Junqiang Huang,Zichao Guo
2024-04-16
Abstract:We present a simple but effective pixel-level self-supervised distillation framework friendly to dense prediction tasks. Our method, called Pixel-Wise Contrastive Distillation (PCD), distills knowledge by attracting the corresponding pixels from student's and teacher's output feature maps. PCD includes a novel design called SpatialAdaptor which ``reshapes'' a part of the teacher network while preserving the distribution of its output features. Our ablation experiments suggest that this reshaping behavior enables more informative pixel-to-pixel distillation. Moreover, we utilize a plug-in multi-head self-attention module that explicitly relates the pixels of student's feature maps to enhance the effective receptive field, leading to a more competitive student. PCD \textbf{outperforms} previous self-supervised distillation methods on various dense prediction tasks. A backbone of \mbox{ResNet-18-FPN} distilled by PCD achieves $37.4$ AP$^\text{bbox}$ and $34.0$ AP$^\text{mask}$ on COCO dataset using the detector of \mbox{Mask R-CNN}. We hope our study will inspire future research on how to pre-train a small model friendly to dense prediction tasks in a self-supervised fashion.
Computer Vision and Pattern Recognition
What problem does this paper attempt to address?

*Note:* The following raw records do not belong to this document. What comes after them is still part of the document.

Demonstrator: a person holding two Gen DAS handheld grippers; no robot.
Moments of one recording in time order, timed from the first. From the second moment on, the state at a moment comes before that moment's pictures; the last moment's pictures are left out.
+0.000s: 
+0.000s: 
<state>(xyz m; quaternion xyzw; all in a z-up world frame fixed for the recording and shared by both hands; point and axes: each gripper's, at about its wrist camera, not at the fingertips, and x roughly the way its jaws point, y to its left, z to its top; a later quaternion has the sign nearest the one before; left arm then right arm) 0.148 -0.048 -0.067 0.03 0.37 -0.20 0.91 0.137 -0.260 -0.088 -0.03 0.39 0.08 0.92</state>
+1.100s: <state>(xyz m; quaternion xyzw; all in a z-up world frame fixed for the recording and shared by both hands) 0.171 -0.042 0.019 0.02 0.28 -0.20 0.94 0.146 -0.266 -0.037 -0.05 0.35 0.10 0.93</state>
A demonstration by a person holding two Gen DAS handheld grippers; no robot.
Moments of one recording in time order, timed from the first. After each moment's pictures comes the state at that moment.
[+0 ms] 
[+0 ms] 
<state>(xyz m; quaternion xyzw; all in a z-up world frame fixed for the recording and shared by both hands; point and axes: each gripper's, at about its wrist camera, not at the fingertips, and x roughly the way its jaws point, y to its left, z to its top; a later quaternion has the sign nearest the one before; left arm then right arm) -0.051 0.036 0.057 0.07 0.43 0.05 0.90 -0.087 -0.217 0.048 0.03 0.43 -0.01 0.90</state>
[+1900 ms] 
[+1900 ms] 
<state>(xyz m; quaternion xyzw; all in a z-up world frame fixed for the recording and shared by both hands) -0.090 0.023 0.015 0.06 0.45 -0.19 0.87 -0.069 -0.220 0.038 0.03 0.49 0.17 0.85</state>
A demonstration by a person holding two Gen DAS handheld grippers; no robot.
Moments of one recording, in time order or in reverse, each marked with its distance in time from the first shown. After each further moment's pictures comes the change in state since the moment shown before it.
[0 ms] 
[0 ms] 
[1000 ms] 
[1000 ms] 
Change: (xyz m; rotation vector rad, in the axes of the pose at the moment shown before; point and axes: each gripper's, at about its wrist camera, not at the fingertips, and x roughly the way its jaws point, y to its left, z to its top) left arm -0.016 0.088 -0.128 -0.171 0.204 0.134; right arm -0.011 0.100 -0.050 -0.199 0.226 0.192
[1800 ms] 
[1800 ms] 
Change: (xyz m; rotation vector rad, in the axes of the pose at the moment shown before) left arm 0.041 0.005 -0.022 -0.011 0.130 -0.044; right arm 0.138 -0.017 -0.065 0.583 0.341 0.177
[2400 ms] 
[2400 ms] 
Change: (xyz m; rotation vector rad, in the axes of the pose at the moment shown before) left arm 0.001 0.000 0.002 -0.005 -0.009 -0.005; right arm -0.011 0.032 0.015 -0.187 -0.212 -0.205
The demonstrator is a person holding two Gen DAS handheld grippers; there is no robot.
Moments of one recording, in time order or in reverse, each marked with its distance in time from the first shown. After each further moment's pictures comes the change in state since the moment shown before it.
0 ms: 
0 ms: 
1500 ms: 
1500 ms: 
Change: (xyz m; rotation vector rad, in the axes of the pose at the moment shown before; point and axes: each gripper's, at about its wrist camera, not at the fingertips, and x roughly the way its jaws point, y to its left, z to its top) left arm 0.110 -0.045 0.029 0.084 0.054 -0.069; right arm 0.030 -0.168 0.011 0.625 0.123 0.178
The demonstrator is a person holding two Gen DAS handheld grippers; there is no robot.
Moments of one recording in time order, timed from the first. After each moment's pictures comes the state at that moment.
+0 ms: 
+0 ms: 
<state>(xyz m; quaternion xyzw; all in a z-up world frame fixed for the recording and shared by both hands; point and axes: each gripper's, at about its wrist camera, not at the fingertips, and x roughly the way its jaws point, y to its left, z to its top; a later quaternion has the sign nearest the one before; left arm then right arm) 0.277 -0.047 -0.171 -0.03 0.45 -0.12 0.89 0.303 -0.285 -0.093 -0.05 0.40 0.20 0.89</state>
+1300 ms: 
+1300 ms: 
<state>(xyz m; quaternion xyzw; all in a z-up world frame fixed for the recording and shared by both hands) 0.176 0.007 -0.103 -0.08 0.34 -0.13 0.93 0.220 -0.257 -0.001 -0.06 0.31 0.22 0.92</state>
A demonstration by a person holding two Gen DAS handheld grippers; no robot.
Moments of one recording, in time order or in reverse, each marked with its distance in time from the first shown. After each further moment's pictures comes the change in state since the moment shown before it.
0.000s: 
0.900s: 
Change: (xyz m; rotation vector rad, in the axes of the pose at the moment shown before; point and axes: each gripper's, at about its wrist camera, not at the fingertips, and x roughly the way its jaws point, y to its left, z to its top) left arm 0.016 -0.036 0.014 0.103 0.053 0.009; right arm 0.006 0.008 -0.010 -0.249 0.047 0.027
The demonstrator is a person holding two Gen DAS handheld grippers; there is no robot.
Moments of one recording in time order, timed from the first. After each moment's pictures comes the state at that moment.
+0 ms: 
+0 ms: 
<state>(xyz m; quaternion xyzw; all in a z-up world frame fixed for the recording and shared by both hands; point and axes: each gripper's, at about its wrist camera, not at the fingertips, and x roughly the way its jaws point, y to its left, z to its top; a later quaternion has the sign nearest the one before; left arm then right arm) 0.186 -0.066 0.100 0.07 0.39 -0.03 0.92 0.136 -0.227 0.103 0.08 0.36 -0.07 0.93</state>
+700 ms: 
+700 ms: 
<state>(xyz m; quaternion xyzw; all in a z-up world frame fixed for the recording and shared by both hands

The paper attempts to address the issue of poor performance of small models in dense prediction tasks (such as object detection and semantic segmentation) in self-supervised learning (SSL). Specifically: 1. **Limitations of existing methods**: Current self-supervised distillation methods mainly rely on image-level guidance signals and do not fully utilize pixel-level knowledge. This makes it difficult for small models to inherit knowledge from teacher models that is beneficial for dense prediction tasks. 2. **Importance of pixel-level knowledge**: The paper proposes a new pixel-level self-supervised distillation framework—Pixel-Wise Contrastive Distillation (PCD), aimed at improving the performance of small models in dense prediction tasks through pixel-level knowledge transfer. 3. **Design of Spatial Adaptor**: To better utilize the knowledge from teacher models, the paper introduces a Spatial Adaptor to adapt the teacher models, which are usually pre-trained by image-level SSL methods, to handle 2D feature maps without changing the output feature distribution. 4. **Application of Multi-Head Self-Attention (MHSA) module**: To enhance the Effective Receptive Field (ERF) of the small model, the paper incorporates a Multi-Head Self-Attention module in the student model, thereby slightly expanding its receptive field and further improving its performance. Through these improvements, PCD achieves significant performance gains in multiple dense prediction tasks and demonstrates stronger generalization capabilities compared to existing self-supervised learning methods. Additionally, experimental results show that PCD outperforms existing self-supervised distillation methods across different downstream tasks.